What you need to do - Every line of the data below should be printed exactly. Nothing may be dropped.

[Items from a dataset]
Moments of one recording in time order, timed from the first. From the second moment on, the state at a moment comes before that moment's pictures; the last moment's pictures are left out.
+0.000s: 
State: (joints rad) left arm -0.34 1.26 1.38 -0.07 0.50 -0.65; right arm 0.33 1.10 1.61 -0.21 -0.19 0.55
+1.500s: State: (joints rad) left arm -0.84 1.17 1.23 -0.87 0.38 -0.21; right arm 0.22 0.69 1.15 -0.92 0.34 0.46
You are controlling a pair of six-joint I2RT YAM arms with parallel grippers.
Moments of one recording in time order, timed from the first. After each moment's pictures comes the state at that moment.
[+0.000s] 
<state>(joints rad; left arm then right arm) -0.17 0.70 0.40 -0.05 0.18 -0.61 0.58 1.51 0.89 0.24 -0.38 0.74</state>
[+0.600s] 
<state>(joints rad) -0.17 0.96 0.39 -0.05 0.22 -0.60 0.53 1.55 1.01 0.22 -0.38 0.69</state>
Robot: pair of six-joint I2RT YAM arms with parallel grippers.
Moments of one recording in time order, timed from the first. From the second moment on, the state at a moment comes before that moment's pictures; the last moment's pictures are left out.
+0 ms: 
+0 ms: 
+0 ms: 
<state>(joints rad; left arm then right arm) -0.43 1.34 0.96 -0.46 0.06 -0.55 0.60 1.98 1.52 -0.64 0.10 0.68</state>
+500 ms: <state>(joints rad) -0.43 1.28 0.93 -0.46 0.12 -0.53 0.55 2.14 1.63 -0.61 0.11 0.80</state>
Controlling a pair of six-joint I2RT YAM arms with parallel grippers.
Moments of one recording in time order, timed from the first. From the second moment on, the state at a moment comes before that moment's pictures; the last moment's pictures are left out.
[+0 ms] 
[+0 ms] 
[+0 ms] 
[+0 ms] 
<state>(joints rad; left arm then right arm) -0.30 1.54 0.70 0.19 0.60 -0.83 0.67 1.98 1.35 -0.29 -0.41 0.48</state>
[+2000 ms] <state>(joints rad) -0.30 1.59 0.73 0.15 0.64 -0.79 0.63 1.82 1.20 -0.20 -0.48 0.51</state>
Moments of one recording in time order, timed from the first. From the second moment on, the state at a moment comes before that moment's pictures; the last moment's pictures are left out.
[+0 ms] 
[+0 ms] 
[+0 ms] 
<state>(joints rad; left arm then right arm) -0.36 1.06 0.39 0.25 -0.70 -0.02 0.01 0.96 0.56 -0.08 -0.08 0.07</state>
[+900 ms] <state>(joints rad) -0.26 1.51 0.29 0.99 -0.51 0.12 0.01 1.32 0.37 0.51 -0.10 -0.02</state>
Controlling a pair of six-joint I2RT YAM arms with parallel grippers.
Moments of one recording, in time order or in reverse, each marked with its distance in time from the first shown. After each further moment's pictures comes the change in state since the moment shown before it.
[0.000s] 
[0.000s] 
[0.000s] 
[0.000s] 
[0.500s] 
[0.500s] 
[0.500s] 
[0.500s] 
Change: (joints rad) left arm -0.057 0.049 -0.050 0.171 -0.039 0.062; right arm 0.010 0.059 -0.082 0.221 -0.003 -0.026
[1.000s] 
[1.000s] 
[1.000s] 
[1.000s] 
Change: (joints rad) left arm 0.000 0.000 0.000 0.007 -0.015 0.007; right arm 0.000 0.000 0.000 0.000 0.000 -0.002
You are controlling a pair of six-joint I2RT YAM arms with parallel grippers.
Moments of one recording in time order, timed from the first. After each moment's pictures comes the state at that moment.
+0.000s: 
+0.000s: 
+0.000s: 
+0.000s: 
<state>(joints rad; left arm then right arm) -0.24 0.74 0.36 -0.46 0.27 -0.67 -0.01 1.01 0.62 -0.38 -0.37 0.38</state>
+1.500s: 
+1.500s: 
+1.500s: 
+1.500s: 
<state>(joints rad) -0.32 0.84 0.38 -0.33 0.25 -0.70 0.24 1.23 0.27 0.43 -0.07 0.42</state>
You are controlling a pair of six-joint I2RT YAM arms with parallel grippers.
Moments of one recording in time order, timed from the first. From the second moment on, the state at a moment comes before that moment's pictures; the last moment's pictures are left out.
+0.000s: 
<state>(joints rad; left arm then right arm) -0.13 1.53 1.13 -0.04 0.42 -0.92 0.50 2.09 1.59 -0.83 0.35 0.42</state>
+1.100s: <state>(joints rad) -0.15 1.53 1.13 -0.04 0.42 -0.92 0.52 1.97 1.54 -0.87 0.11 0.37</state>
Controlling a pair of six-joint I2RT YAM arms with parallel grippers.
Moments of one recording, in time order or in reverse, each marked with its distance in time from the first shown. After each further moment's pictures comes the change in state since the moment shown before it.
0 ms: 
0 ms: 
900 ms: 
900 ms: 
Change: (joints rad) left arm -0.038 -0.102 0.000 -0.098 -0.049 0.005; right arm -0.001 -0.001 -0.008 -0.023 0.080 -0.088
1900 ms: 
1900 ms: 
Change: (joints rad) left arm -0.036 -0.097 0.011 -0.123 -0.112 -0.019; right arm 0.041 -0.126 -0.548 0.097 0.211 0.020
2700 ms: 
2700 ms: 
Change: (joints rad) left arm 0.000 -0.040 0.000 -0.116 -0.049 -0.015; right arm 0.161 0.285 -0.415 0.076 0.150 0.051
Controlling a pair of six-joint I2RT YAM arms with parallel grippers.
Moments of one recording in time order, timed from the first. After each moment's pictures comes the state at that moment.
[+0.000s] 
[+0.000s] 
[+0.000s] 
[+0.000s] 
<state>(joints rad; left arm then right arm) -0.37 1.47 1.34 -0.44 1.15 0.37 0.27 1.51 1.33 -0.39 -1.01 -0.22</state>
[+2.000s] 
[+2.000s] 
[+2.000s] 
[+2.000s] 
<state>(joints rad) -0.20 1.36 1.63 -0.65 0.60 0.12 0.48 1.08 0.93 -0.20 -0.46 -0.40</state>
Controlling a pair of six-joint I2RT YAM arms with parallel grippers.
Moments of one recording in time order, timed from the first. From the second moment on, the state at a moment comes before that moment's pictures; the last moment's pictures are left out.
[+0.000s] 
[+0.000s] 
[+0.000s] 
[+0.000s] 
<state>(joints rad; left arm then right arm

Exercise response -
Moments of one recording in time order, timed from the first. From the second moment on, the state at a moment comes before that moment's pictures; the last moment's pictures are left out.
+0.000s: 
State: (joints rad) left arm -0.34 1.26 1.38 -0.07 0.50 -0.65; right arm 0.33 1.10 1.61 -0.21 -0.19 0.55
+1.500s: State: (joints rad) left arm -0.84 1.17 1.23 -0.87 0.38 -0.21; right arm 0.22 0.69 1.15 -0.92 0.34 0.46
You are controlling a pair of six-joint I2RT YAM arms with parallel grippers.
Moments of one recording in time order, timed from the first. After each moment's pictures comes the state at that moment.
[+0.000s] 
<state>(joints rad; left arm then right arm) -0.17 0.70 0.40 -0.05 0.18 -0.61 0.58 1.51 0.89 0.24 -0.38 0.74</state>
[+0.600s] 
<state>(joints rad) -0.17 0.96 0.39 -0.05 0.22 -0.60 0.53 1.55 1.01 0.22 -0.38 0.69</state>
Robot: pair of six-joint I2RT YAM arms with parallel grippers.
Moments of one recording in time order, timed from the first. From the second moment on, the state at a moment comes before that moment's pictures; the last moment's pictures are left out.
+0 ms: 
+0 ms: 
+0 ms: 
<state>(joints rad; left arm then right arm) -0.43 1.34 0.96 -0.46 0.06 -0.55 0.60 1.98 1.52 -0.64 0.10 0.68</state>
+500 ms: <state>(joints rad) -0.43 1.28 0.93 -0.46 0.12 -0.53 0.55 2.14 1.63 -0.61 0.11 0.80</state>
Controlling a pair of six-joint I2RT YAM arms with parallel grippers.
Moments of one recording in time order, timed from the first. From the second moment on, the state at a moment comes before that moment's pictures; the last moment's pictures are left out.
[+0 ms] 
[+0 ms] 
[+0 ms] 
[+0 ms] 
<state>(joints rad; left arm then right arm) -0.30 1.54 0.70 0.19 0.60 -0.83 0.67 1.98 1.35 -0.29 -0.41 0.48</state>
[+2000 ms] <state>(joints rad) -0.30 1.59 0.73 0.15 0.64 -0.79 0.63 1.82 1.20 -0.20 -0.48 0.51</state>
Moments of one recording in time order, timed from the first. From the second moment on, the state at a moment comes before that moment's pictures; the last moment's pictures are left out.
[+0 ms] 
[+0 ms] 
[+0 ms] 
<state>(joints rad; left arm then right arm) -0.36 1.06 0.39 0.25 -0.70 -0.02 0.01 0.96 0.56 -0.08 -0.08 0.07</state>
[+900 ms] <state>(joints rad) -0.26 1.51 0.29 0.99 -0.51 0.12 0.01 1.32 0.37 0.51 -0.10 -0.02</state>
Controlling a pair of six-joint I2RT YAM arms with parallel grippers.
Moments of one recording, in time order or in reverse, each marked with its distance in time from the first shown. After each further moment's pictures comes the change in state since the moment shown before it.
[0.000s] 
[0.000s] 
[0.000s] 
[0.000s] 
[0.500s] 
[0.500s] 
[0.500s] 
[0.500s] 
Change: (joints rad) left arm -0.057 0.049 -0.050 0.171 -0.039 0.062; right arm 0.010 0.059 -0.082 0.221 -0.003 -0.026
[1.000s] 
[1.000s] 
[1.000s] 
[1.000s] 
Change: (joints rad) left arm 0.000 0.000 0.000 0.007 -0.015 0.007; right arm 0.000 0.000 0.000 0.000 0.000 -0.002
You are controlling a pair of six-joint I2RT YAM arms with parallel grippers.
Moments of one recording in time order, timed from the first. After each moment's pictures comes the state at that moment.
+0.000s: 
+0.000s: 
+0.000s: 
+0.000s: 
<state>(joints rad; left arm then right arm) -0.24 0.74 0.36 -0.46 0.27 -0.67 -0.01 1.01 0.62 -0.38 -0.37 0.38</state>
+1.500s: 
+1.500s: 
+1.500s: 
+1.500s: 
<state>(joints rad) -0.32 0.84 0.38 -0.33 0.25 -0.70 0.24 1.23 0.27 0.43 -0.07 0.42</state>
You are controlling a pair of six-joint I2RT YAM arms with parallel grippers.
Moments of one recording in time order, timed from the first. From the second moment on, the state at a moment comes before that moment's pictures; the last moment's pictures are left out.
+0.000s: 
<state>(joints rad; left arm then right arm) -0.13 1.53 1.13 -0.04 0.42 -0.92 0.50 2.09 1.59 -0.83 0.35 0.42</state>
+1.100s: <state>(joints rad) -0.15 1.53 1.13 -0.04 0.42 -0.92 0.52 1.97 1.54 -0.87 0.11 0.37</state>
Controlling a pair of six-joint I2RT YAM arms with parallel grippers.
Moments of one recording, in time order or in reverse, each marked with its distance in time from the first shown. After each further moment's pictures comes the change in state since the moment shown before it.
0 ms: 
0 ms: 
900 ms: 
900 ms: 
Change: (joints rad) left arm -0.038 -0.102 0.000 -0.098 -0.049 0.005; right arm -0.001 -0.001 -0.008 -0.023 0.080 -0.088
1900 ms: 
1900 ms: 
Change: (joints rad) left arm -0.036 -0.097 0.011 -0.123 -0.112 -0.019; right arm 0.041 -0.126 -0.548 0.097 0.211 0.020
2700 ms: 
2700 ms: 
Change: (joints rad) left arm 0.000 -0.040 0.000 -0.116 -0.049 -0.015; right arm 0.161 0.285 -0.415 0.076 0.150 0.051
Controlling a pair of six-joint I2RT YAM arms with parallel grippers.
Moments of one recording in time order, timed from the first. After each moment's pictures comes the state at that moment.
[+0.000s] 
[+0.000s] 
[+0.000s] 
[+0.000s] 
<state>(joints rad; left arm then right arm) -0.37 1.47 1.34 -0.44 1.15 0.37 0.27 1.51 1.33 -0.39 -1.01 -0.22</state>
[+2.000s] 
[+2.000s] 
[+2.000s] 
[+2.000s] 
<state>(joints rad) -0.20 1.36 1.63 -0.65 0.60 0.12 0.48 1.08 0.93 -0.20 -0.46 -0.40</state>
Controlling a pair of six-joint I2RT YAM arms with parallel grippers.
Moments of one recording in time order, timed from the first. From the second moment on, the state at a moment comes before that moment's pictures; the last moment's pictures are left out.
[+0.000s] 
[+0.000s] 
[+0.000s] 
[+0.000s] 
<state>(joints rad; left arm then right arm

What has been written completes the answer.